Disappointing retail sales last month added to concerns of a pullback in consumer spending in the US, while a pair of business surveys suggested growing caution.

Retail sales rose by less than forecast in February and the prior month was revised down to mark the biggest drop since July 2021. Combined with separate data Monday showing a dropoff in New York state manufacturing activity and weaker homebuilder sentiment, the reports are consistent with expectations for slower economic growth.

“The risk of much weaker growth, as consumers seek to rebuild a savings buffer in response to concerns about job security, now looks elevated,” Samuel Tombs, chief US economist at Pantheon Macroeconomics, said after the retail report.

The figures point to weak spending on goods, although there’s no sign of a severe pullback. Companies, investors and economists are cautious on the outlook as consumer sentiment sours and signs of financial stress mount amid risks of escalating trade wars sparked by President Donald Trump. 

Low-income consumers are already strapped for cash, and wealthier Americans may also pull back as a recent stock-market selloff discourages big investments. 

A rebound in e-commerce activity supported so-called control-group sales, an input into the government’s calculation of goods spending for gross domestic product. That measure — which excludes food services, auto dealers, building materials stores and gasoline stations — increased 1% in February, reversing the prior month’s drop.

While that will be helpful for first-quarter GDP, the jump was largely due to seasonal adjustment issues, according to Omair Sharif, president of Inflation Insights LLC. And other economists were quick to point out that the outlook is more concerning as recent measures of consumer and business sentiment have turned more negative.

“This report says a contraction of GDP in Q1 is more likely,” Carl Weinberg and Mary Chen of High Frequency Economics said in a note. “At a minimum, a decline in the growth rate of GDP is all but assured.”

Seven of the retail report’s 13 categories posted decreases, notably motor vehicles — which were expected to rebound from a weak January.

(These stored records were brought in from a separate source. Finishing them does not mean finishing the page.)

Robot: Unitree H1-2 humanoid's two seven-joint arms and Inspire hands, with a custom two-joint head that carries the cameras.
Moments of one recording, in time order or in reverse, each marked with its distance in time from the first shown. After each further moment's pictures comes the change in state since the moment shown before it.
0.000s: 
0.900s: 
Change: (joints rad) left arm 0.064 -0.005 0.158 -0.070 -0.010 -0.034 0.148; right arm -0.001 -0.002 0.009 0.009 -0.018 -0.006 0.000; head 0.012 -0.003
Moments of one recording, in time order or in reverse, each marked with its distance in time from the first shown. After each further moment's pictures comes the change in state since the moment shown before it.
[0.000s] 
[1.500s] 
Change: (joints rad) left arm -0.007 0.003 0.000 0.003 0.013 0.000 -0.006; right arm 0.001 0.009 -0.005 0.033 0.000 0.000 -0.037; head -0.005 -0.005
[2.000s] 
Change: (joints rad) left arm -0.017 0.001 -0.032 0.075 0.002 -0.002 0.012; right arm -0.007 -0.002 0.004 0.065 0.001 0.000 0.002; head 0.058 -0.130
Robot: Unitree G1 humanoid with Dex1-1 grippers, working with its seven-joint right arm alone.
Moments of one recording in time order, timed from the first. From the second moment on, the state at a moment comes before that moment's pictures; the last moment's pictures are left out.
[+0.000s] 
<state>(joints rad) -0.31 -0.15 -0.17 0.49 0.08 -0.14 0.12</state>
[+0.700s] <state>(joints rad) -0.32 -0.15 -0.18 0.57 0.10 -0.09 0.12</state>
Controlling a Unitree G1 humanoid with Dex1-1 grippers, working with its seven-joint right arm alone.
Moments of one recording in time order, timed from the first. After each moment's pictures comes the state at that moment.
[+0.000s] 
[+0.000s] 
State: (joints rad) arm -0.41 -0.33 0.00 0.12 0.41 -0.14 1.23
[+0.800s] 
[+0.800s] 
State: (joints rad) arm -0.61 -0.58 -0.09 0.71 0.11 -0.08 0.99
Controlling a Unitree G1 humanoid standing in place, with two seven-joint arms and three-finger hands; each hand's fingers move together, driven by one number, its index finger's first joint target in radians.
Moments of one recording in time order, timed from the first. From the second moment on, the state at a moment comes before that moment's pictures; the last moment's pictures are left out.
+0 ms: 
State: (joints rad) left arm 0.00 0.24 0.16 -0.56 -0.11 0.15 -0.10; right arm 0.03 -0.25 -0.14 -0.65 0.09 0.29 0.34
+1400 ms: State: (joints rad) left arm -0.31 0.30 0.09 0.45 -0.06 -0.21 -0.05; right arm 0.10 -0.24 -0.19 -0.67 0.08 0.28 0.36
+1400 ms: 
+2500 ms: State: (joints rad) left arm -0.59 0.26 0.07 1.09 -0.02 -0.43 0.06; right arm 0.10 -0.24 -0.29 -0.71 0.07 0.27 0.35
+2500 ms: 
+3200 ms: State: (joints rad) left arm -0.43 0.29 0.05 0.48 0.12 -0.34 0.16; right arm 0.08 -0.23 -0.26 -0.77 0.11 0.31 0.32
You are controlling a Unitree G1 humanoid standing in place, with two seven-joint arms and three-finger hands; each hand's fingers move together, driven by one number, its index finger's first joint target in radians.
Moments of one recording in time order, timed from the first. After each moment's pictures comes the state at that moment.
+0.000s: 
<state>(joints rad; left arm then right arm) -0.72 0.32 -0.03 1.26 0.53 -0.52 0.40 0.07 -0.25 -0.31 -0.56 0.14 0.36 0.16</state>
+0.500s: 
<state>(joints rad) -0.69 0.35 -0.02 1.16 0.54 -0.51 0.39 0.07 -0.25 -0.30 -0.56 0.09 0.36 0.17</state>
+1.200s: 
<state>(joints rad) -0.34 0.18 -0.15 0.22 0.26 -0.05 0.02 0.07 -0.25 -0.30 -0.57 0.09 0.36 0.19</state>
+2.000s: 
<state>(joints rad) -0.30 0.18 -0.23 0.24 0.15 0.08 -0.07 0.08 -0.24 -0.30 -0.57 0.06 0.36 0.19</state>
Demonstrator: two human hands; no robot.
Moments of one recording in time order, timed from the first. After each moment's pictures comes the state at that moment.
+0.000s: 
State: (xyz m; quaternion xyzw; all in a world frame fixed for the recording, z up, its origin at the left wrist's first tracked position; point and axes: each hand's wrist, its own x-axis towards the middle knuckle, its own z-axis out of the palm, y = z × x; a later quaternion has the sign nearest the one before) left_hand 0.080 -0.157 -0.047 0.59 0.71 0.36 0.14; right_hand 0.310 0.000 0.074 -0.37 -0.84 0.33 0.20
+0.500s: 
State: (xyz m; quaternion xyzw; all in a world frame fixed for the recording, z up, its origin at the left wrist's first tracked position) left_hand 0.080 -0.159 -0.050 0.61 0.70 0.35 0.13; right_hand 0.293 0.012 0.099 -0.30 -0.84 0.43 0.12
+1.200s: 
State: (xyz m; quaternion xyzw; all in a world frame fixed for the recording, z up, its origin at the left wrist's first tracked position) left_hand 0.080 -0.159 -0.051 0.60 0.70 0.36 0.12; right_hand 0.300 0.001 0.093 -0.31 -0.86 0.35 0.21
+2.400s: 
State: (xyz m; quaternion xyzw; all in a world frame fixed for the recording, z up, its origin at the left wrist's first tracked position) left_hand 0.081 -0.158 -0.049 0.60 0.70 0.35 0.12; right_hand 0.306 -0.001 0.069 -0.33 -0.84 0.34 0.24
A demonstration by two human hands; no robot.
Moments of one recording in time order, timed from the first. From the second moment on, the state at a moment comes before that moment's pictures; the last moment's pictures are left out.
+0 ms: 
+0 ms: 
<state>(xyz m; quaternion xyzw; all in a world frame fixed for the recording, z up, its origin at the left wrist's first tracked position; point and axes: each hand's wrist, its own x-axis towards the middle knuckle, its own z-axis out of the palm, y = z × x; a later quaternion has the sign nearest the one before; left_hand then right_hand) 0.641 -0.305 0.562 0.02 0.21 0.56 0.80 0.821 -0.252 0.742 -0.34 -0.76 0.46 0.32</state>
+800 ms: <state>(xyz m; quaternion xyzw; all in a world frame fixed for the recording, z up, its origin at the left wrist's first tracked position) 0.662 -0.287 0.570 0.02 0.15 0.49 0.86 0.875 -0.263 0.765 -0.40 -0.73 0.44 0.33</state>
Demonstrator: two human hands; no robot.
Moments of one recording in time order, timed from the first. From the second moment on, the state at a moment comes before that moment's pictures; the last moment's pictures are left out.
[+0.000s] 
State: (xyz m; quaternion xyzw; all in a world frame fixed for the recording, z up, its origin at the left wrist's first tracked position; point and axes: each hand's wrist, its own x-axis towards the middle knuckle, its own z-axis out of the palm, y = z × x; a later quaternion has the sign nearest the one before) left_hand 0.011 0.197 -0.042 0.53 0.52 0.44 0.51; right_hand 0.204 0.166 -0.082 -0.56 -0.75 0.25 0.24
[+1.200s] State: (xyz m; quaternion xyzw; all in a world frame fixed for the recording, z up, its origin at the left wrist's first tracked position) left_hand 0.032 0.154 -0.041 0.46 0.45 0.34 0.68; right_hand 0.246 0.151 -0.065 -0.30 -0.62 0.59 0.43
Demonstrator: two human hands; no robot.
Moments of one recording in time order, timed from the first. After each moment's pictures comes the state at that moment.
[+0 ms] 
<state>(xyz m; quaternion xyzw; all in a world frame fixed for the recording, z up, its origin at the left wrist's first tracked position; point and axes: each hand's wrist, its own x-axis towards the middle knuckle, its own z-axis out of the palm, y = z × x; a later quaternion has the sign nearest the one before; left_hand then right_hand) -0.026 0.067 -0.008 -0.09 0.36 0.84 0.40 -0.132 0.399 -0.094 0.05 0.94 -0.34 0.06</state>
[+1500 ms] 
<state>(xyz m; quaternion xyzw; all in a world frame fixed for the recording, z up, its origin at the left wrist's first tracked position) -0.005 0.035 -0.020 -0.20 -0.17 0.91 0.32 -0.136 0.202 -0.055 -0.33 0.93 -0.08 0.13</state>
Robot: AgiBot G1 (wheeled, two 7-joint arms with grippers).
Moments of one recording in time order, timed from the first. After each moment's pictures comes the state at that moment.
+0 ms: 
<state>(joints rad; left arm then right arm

Gasoline sales, as well as those of electronics and apparel were also lower. Spending at restaurants and bars, the only service-sector category in the retail report, declined by the most in a year.

The S&P 500 was higher as of 10:18 a.m. in New York, shortly after a report showed confidence among US homebuilders slid this month to the lowest level since August. In the New York state manufacturing data, factory activity dropped in March to the lowest level since early 2024 while measures of prices picked up.

Reconciling growth concerns, while also assuring investors the economy remains on solid footing, will be a key challenge for Federal Reserve Chair Jerome Powell this week. He’s due to speak at the conclusion of the central bank’s meeting Wednesday, in which policymakers are expected to hold interest rates steady.

Retailers including Target Corp. and Best Buy Co. have said they may have to raise prices because of Trump’s tariffs, whiles weak outlooks from companies like Kohl’s Corp. and Dick’s Sporting Goods Inc. are casting doubt about the strength of US consumers.

The retail sales figures aren’t adjusted for inflation and largely reflect purchases of goods, which comprise a relatively narrow share of overall consumer outlays. February data on inflation-adjusted goods and services spending will be released later this month.